For some file types, e.g. images and sound, I would like to also add some local sensitive hash (LSH), and be able to find duplicates that way. E.g. that would allow me to find duplicate images where the image metadata was changed, or maybe the quality was changed, etc.
Ideally, I would want to add such meta data to Git-Annex. I'm not sure if this should be a backend (backends) or kept separate from it (as there will be collisions, by design).
I also want fast lookups for some specific hash. I'm not sure if the Git-Annex metadata allow for that? A Git-Annex backend naturally has this feature, but then how would it handle collisions?
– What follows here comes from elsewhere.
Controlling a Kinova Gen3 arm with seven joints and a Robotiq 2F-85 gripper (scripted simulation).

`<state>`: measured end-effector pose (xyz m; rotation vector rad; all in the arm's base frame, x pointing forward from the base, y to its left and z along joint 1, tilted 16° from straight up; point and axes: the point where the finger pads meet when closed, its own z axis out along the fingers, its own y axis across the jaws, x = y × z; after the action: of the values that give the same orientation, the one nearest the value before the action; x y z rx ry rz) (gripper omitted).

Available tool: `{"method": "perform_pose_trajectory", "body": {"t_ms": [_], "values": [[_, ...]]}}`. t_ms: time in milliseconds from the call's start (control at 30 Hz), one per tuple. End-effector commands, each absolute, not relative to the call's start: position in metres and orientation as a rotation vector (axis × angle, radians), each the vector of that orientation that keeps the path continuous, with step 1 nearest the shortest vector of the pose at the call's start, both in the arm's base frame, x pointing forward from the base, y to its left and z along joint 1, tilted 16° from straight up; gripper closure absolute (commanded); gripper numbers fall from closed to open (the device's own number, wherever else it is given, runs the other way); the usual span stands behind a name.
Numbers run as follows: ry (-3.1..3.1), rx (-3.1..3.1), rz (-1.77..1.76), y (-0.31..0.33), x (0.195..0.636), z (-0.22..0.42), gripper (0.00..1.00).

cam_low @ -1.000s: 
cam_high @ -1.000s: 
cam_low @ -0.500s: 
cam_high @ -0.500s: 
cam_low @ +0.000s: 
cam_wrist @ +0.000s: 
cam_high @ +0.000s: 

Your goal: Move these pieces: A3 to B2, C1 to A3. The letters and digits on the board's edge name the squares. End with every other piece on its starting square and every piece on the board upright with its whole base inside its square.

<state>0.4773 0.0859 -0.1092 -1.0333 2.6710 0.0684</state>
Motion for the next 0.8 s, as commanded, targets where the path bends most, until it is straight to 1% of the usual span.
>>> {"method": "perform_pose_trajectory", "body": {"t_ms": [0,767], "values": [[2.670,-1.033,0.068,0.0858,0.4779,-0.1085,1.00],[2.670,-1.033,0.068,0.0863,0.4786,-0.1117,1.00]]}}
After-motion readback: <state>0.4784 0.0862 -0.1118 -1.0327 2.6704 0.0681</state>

I would want that this LSH backend just links to a list of matching files, i.e. symlinks to the real files (via SHA backend or so).
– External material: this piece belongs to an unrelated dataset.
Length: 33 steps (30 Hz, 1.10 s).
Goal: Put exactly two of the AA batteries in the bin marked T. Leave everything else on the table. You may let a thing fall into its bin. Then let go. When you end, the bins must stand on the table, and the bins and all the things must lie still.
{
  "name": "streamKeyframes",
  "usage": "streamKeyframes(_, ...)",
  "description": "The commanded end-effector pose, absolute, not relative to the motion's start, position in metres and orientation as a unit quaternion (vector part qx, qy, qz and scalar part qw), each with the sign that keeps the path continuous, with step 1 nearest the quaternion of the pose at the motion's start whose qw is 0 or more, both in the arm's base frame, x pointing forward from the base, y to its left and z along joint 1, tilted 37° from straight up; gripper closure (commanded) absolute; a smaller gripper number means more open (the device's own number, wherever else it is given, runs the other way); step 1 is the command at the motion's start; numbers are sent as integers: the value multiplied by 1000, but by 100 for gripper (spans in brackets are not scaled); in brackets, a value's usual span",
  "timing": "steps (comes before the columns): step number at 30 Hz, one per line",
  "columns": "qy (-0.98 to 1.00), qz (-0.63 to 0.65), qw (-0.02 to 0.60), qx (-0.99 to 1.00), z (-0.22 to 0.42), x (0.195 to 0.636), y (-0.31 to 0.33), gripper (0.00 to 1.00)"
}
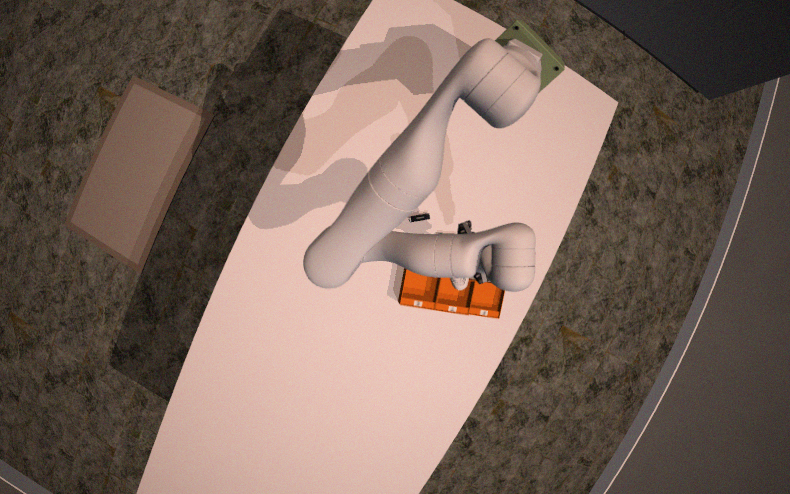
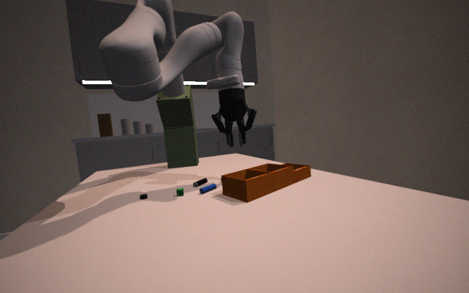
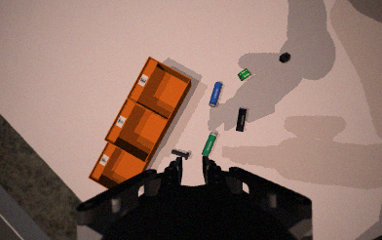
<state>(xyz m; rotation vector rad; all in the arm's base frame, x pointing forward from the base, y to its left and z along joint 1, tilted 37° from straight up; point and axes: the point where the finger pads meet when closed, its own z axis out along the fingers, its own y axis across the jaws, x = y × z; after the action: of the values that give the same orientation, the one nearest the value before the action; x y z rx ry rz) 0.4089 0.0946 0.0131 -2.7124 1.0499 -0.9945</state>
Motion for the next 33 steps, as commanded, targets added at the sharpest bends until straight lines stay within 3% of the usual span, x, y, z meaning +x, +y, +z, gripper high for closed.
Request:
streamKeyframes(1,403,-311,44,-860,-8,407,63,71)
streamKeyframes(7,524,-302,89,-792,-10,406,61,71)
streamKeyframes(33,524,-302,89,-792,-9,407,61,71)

Is anything like that already supported?
If not, would it be possible to add such support to Git-Annex? How?
One of the requirements of the backend is that a collision means the content is identical, so it's trivial to handle them because it doesn't matter which one you keep. For dealing with "near duplicates", I'd suggest adding a field with
git annex metadata -s lsh=$(lsh $filename)
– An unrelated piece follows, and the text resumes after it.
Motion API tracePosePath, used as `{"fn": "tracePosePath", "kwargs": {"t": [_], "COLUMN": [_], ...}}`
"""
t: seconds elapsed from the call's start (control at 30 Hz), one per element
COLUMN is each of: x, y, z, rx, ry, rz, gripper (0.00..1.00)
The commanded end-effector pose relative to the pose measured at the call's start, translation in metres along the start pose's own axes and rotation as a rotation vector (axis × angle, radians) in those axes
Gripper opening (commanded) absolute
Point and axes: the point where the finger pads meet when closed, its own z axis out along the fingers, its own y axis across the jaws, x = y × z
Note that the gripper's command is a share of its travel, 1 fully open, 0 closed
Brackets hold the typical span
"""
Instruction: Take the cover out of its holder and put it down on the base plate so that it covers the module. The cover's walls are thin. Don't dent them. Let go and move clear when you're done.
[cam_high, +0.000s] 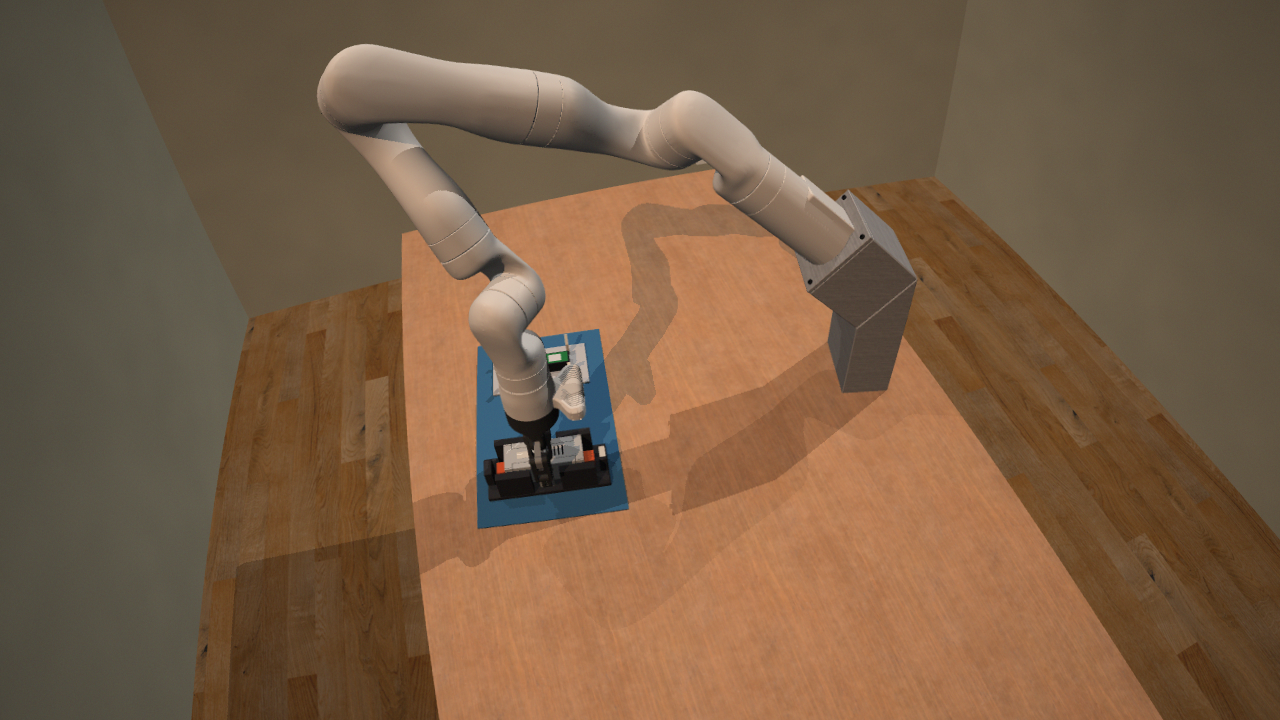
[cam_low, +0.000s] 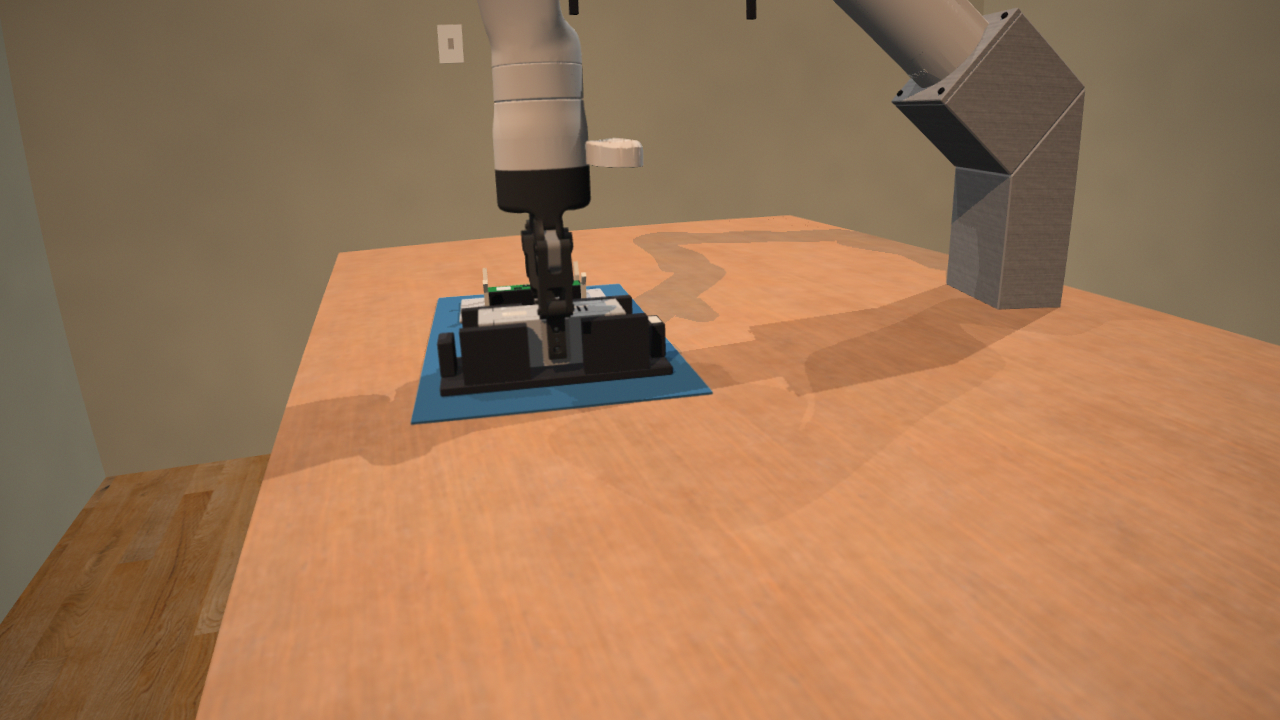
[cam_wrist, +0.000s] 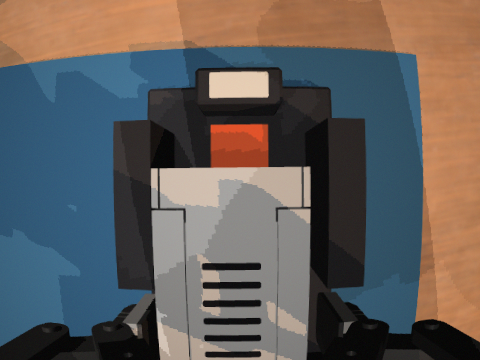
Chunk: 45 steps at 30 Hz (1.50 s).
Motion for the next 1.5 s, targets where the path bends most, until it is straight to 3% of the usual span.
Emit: {"fn": "tracePosePath", "kwargs": {"t": [0.0,0.03,1.47], "x": [-0.0002,-0.0003,-0.0003], "y": [0.0003,0.0003,-0.0022], "z": [-0.0004,-0.0004,-0.0008], "rx": [-0.001,-0.001,0.003], "ry": [-0.001,-0.001,-0.001], "rz": [0.000,0.000,0.002], "gripper": [0.70,0.00,0.00]}}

or something like that. The metadata is attached to the file's content rather than the name, which will ensure that the LSH gets recomputed if the content changes and will never get computed more than once for identical content.I think the main drawback of this method is that it's a little more complicated to print metadata en masse than it is to print the key because
git annex find
doesn't support metadata. It's certainly possible to construct a command to do it, it's just a little more involved than the commands for finding duplicates.